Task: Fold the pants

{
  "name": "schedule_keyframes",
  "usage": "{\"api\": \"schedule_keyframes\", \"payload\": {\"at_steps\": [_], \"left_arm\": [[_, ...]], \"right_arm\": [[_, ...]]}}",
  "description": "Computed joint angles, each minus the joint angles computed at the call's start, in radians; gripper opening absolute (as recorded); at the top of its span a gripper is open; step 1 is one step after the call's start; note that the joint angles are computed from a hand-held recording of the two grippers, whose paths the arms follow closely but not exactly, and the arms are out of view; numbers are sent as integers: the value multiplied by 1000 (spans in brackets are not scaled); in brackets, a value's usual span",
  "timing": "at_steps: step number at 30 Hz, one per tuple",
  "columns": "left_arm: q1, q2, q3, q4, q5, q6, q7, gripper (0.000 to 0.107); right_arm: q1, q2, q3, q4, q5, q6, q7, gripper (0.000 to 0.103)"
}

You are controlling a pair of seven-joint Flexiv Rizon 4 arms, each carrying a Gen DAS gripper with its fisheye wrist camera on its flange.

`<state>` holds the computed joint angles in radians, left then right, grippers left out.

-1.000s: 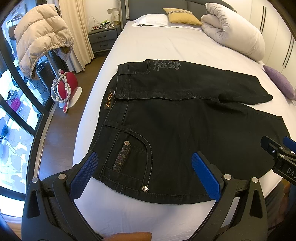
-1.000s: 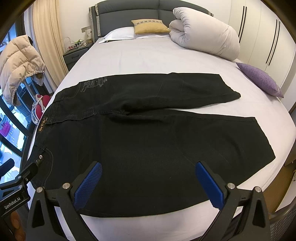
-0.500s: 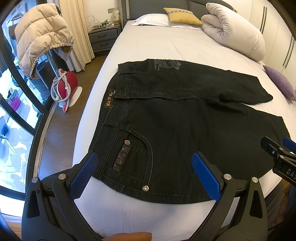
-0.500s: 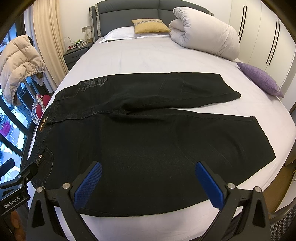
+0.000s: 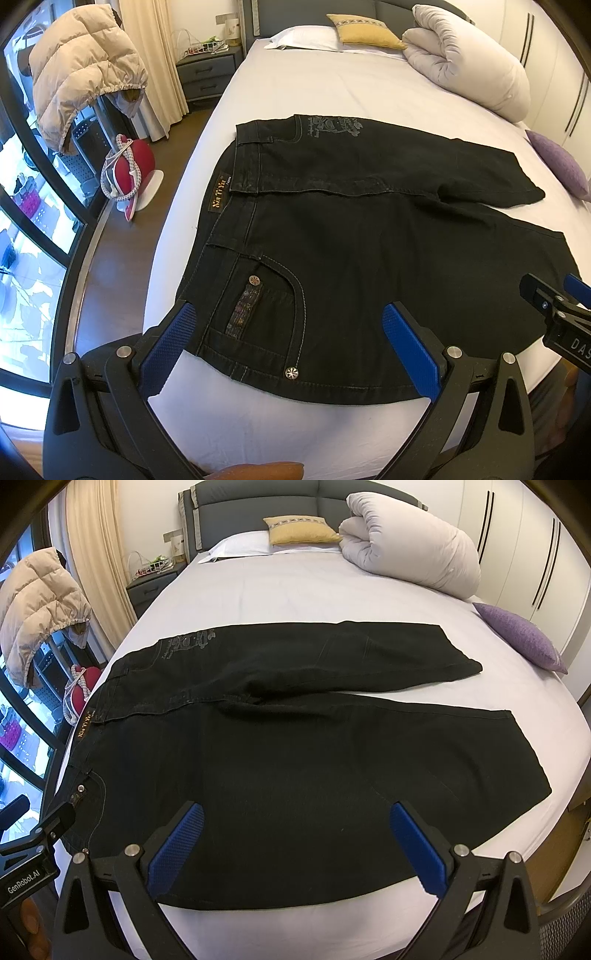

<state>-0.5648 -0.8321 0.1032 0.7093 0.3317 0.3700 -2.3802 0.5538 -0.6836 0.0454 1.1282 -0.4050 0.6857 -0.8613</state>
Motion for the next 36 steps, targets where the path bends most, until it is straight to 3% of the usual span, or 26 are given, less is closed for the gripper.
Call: {"api": "schedule_keyframes", "payload": {"at_steps": [36], "left_arm": [[11,10,-11,38,-14,31,-6,103]], "right_arm": [[-3,-2,3,3,11,1,-4,103]]}}
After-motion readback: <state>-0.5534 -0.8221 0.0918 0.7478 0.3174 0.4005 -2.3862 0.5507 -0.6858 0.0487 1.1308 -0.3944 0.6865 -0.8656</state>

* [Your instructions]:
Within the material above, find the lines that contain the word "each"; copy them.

* [Finished exercise]:
  "description": "Computed joint angles, each minus the joint angles computed at the call's start, in radians; gripper opening absolute (as recorded); at the top of its span a gripper is open; step 1 is one step after the call's start; note that the joint angles are computed from a hand-held recording of the two grippers, whose paths the arms follow closely but not exactly, and the arms are out of view; numbers are sent as integers: the value multiplied by 1000 (spans in brackets are not scaled); in brackets, a value's usual span",
You are controlling a pair of seven-joint Flexiv Rizon 4 arms, each carrying a Gen DAS gripper with its fisheye wrist camera on its flange.

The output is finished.